PHINEAS
Custom-built for an ESL academy in Singapore on a speculative basis. Active client relationship, ESL department head championing the work, beta-user trials with students and faculty.
Context
An ESL academy in Singapore needed a way to produce reading material at defined CEFR levels (the Common European Framework of Reference, the standard for language proficiency), at scale, with deterministic adherence to the level. Off-the-shelf LLM output couldn’t be trusted to stay on-level. A passage requested at B1 would drift into B2 vocabulary, or slip back to A2 grammar, or include culture-specific references that broke the assessment.

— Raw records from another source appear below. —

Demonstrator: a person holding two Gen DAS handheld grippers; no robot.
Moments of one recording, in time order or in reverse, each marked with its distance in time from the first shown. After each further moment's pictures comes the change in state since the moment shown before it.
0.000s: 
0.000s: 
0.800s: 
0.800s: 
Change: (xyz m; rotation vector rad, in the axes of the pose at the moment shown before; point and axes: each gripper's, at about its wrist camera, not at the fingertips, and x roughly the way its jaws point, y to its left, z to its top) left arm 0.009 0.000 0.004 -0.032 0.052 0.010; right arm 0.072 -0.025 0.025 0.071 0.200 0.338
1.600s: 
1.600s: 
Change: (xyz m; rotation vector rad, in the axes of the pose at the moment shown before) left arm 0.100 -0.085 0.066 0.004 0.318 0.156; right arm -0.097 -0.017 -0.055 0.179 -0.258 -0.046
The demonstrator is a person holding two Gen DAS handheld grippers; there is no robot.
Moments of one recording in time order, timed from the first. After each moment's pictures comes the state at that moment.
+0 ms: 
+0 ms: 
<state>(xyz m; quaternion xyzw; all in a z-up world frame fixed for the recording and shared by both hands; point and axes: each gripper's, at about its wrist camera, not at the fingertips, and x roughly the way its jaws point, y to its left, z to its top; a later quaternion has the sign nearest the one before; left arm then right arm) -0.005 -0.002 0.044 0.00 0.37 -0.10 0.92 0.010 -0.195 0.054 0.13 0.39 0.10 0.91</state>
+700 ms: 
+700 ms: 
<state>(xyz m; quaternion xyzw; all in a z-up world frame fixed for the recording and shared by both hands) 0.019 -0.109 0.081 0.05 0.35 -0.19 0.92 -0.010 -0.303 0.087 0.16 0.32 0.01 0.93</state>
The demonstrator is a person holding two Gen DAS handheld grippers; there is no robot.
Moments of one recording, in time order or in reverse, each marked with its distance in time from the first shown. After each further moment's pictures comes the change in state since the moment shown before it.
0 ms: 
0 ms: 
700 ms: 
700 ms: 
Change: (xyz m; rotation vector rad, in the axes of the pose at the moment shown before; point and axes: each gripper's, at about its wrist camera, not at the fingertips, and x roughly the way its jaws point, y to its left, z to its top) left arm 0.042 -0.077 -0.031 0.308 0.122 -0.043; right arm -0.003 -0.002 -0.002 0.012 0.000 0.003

I took on the build on a speculative basis. The ESL department head championed the work internally and committed beta-trial time from students and faculty.
Approach
A six-step state machine that forces deterministic output from a probabilistic model. The corpus grounding does the heavy lifting:
- Topic seed and CEFR target lock
- Word-frequency check against COCA (Corpus of Contemporary American English, 1 billion words) for level-appropriate vocabulary
- Grammar constraint check against CEFR descriptors
- Draft generation with frozen vocabulary and grammar windows
- Self-review by a second agent against the CEFR rubric
- Final pass that re-checks frequency drift and outputs a confidence score
Each step has a defined input/output schema. The LLM produces probabilistic text inside hard guardrails.
Outcome
Now at phineas.app, in formal product development. Pilot exceeded the original accuracy KPI. Beta-user trials are running with students and faculty at the original academy.
The pattern (rubric-grounded multi-step state machine for deterministic LLM output) generalizes to any domain where the output needs to hit a precise level or category: medical literacy, legal writing, regulatory compliance, technical documentation tiered by audience.